Task instructions: From the records, pick out and copy each line containing "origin".

Supplied records START

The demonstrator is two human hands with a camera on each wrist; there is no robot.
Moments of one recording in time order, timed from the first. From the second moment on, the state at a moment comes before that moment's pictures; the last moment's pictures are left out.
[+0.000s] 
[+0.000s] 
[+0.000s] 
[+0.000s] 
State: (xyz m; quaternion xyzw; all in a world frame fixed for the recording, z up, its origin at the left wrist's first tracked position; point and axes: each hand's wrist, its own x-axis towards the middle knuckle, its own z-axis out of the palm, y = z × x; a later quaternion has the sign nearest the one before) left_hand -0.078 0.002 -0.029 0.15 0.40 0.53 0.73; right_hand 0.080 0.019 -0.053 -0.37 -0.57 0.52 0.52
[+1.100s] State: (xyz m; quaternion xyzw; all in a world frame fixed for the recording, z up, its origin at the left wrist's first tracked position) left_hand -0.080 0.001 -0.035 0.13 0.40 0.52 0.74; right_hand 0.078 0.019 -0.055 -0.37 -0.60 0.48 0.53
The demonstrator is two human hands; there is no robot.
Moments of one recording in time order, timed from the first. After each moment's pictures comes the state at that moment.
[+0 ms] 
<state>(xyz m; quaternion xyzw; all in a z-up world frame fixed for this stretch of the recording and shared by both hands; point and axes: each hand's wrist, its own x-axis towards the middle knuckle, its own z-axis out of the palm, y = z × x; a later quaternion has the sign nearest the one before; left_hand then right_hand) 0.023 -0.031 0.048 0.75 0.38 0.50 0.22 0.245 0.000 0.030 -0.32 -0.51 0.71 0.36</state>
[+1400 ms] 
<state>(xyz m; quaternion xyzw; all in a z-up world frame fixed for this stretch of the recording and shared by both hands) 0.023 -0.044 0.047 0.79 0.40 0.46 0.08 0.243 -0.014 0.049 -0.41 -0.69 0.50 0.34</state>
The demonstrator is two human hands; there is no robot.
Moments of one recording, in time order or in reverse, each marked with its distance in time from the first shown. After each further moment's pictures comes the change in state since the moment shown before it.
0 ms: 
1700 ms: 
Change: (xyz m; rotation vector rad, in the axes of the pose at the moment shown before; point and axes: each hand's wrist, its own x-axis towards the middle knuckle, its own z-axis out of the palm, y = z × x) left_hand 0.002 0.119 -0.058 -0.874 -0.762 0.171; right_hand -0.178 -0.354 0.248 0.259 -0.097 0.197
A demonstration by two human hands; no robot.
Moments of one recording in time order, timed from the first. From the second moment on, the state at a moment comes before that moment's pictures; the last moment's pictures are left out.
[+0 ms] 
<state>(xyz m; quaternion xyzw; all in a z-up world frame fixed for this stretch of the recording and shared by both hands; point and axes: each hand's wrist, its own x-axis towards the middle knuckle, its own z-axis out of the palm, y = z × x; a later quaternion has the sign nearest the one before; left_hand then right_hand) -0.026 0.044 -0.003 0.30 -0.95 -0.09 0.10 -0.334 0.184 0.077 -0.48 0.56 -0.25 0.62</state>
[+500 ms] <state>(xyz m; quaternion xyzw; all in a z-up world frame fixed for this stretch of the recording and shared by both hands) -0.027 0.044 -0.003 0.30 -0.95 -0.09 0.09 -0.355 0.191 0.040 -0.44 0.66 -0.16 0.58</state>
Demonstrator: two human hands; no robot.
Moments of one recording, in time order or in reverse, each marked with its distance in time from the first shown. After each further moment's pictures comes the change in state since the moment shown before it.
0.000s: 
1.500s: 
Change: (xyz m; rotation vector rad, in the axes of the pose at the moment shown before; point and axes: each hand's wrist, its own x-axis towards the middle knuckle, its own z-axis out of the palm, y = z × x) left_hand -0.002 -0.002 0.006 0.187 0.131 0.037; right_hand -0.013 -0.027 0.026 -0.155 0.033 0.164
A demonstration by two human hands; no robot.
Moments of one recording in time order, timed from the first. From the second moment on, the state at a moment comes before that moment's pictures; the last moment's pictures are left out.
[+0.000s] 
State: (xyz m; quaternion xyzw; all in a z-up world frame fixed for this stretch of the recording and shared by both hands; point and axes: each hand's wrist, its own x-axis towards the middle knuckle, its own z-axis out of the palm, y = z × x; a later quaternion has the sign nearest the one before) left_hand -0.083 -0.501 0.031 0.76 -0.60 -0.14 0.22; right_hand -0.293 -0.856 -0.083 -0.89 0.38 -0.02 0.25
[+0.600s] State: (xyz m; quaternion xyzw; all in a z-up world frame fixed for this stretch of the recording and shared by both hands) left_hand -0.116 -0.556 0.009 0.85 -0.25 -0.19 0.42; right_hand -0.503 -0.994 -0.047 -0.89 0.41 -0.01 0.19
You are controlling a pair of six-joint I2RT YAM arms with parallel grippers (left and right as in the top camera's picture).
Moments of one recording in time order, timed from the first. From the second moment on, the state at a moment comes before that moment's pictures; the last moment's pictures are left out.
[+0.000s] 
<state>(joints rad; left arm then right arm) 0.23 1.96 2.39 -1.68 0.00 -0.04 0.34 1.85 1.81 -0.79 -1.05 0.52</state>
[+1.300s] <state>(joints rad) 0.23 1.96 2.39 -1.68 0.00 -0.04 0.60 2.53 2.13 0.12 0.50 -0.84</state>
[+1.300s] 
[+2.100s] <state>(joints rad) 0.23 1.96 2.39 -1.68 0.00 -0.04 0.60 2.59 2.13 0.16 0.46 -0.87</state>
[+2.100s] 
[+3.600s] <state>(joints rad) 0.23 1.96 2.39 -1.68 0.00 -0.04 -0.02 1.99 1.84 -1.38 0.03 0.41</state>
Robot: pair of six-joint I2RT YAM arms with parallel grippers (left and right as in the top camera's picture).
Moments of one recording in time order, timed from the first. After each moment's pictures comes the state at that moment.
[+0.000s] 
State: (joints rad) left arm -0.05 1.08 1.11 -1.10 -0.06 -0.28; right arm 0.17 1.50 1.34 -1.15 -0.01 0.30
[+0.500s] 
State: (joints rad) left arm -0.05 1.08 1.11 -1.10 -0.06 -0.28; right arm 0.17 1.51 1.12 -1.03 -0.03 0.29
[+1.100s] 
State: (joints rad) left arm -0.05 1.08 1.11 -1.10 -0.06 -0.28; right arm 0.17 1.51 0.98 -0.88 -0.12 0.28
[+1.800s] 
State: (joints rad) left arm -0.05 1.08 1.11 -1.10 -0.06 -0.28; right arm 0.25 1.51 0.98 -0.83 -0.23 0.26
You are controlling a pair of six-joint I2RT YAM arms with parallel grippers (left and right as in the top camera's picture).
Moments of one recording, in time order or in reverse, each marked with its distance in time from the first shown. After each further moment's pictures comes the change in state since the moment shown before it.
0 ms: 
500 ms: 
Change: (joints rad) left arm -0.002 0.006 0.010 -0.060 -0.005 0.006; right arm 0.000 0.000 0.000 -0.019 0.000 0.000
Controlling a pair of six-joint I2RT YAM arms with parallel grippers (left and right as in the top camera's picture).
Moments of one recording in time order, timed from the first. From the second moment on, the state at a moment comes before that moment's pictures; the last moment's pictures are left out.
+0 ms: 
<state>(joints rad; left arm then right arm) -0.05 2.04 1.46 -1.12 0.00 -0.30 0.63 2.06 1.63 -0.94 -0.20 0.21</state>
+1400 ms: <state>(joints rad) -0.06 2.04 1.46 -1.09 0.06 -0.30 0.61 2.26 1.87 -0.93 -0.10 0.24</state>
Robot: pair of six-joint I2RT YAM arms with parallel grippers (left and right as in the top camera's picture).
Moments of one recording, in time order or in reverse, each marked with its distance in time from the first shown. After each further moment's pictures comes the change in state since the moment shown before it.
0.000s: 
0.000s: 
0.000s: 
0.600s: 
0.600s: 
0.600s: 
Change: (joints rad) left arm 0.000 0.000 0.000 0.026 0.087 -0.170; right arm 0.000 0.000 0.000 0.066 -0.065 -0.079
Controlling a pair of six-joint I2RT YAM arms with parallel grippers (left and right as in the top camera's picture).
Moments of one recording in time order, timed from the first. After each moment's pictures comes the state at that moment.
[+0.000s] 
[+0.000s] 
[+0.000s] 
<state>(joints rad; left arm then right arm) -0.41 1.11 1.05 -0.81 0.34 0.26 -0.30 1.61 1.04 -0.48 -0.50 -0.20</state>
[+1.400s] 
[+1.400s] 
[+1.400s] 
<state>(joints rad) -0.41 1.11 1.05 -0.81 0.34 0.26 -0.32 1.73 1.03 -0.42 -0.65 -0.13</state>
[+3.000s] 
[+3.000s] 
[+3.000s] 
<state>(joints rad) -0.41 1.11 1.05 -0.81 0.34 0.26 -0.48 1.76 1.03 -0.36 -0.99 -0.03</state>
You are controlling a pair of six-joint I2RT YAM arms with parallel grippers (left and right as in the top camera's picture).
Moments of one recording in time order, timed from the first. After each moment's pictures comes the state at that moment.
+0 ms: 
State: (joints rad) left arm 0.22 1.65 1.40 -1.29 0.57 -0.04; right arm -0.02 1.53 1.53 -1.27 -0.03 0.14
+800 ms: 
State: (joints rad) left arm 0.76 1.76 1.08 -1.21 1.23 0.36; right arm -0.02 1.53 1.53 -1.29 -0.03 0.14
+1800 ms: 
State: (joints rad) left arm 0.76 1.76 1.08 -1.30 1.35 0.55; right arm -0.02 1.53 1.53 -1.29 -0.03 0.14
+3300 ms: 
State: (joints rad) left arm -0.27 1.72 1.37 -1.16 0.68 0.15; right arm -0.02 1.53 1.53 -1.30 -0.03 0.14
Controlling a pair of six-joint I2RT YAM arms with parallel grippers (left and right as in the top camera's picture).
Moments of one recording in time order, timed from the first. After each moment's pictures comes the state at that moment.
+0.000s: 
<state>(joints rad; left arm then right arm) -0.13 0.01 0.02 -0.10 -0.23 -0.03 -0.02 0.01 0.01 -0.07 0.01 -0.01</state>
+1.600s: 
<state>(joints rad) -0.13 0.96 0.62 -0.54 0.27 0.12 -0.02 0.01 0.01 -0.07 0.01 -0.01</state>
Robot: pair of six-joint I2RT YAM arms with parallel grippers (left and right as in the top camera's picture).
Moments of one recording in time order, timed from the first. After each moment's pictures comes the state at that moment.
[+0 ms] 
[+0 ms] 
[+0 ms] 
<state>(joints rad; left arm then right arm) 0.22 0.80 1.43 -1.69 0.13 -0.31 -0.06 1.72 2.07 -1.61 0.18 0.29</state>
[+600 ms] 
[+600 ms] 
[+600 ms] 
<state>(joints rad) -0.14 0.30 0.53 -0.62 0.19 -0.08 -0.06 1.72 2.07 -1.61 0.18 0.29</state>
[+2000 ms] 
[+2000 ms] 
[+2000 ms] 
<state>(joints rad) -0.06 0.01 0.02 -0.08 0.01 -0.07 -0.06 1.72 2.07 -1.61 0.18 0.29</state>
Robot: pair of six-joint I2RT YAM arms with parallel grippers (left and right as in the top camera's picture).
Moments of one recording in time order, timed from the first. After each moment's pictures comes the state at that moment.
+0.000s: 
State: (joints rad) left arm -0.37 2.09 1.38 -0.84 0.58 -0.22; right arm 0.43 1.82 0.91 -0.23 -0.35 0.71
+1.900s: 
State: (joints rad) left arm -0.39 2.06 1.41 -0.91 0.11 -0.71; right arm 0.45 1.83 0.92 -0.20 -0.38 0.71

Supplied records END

Exercise output:
State: (xyz m; quaternion xyzw; all in a world frame fixed for the recording, z up, its origin at the left wrist's first tracked position; point and axes: each hand's wrist, its own x-axis towards the middle knuckle, its own z-axis out of the palm, y = z × x; a later quaternion has the sign nearest the one before) left_hand -0.078 0.002 -0.029 0.15 0.40 0.53 0.73; right_hand 0.080 0.019 -0.053 -0.37 -0.57 0.52 0.52
[+1.100s] State: (xyz m; quaternion xyzw; all in a world frame fixed for the recording, z up, its origin at the left wrist's first tracked position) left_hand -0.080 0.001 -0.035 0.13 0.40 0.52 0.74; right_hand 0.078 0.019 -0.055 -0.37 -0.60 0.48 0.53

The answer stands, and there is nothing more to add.